Une classe de neige coûte 350 € par élève, mais il est possible de faire baisser les coûts. Tout d’abord, je me suis tourné vers l’association de parents d’élèves, qui a pris en charge une partie des frais. J’ai également demandé des aides auprès du Conseil général (dont la participation est proportionnelle aux nombres de nuitées et de kilomètres effectués) et de la mairie (elle peut au besoin prendre en charge la part d’une famille à faibles revenus).

Et puis, nous avons reçu une subvention exceptionnelle. Cette année, j’ai fait participer ma classe au « Parlement des enfants », une opération organisée par l’Assemblée nationale et l’Éducation nationale pour sensibiliser les écoliers au rôle du Parlement et au processus d’adoption des lois. En remerciement pour notre contribution, nous avons reçu un complément de financement pour notre projet.

Les dossiers les plus conséquents à remplir sont ceux à destination du Conseil général et du Parlement, mais l’association des parents d’élèves s’est proposée de s’en occuper. Tous ces efforts ont été bénéfiques, puisque le coût final a été abaissé à 97 € par élève. Les parents ont trouvé ce tarif tout à fait raisonnable pour une semaine de ski.

 

Comment intégrer cette classe de neige au projet pédagogique de l’année ?

Chaque élève réalise un carnet de voyage.

Avant de partir, j’utilise la classe de neige comme prétexte pour faire progresser les élèves dans toutes les disciplines : ils étudient les montagnes en géographie et apprennent à lire une carte ; ils découvrent l’histoire du ski et des remontées mécaniques. En sciences, je leur enseigne les états de l’eau ; en mathématiques, je les fais travailler sur la durée des trajets.

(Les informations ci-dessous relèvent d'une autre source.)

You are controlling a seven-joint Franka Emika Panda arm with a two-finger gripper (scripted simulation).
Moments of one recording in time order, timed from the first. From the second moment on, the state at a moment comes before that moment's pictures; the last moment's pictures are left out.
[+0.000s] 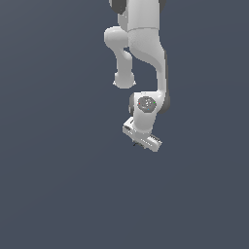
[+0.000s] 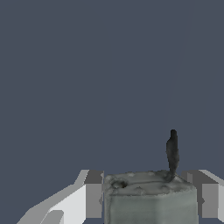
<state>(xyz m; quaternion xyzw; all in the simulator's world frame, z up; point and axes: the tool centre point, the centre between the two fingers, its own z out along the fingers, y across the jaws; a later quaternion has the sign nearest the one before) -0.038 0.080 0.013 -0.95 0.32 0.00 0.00</state>
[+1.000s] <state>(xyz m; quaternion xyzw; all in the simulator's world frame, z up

Pendant le séjour, les enfants animent notre blog : ils postent des photos, écrivent un petit mot et lisent les commentaires laissés par leurs parents. Ils complètent aussi leur carnet de voyage en racontant leurs journées, en notant leurs impressions. Ils agrémentent ce carnet de dessins : un vrai travail d’arts plastiques ! En fin d’année, nous organisons une exposition, pendant laquelle les parents viendront admirer les carnets des enfants et visionner le film de la classe de neige.

 

 Quelles activités avez-vous privilégiées ?

Chaque année, je m’appuie sur les précédentes expériences pour adapter au mieux l’emploi du temps, mais la classe de neige est toujours centrée sur une activité : le ski ! C’est important que les élèves découvrent quelque chose de nouveau.

Les deux premiers jours, le ski se pratique le matin, l’après-midi étant consacré à d’autres occupations : randonnée en raquettes et visite d’un parc zoologique pour découvrir les animaux de la montagne.

La journée suivante est importante pour eux : les enfants passent leur étoile.Ils prennent cette épreuve avec beaucoup de sérieux. Une fois leur diplôme obtenu, c’est avec beaucoup de fierté et de plaisir qu’ils dévalent les pistes.

 

Quel est votre souvenir le plus fort ?

L’année dernière, ma classe comprenait une élève handicapée : une malformation l’empêchait de skier. Elle a été prise en charge par un moniteur qui conduisait un fauteuil de ski. Encouragée par ses camarades, elle a pu profiter des plaisirs de la glisse. Je lui ai confié des responsabilités : elle a filmé ses camarades et interviewé le personnel de la station pour réaliser tout un reportage. Une grande énergie positive s’en est dégagée.

Lors de notre visite du parc animalier, elle s’est déplacée sur une motoneige conduite par un soigneur. Elle l’a accompagné nourrir les animaux. L’élève s’est trouvée dans une position très valorisante, et ceci a permis de développer une belle synergie autour d’elle.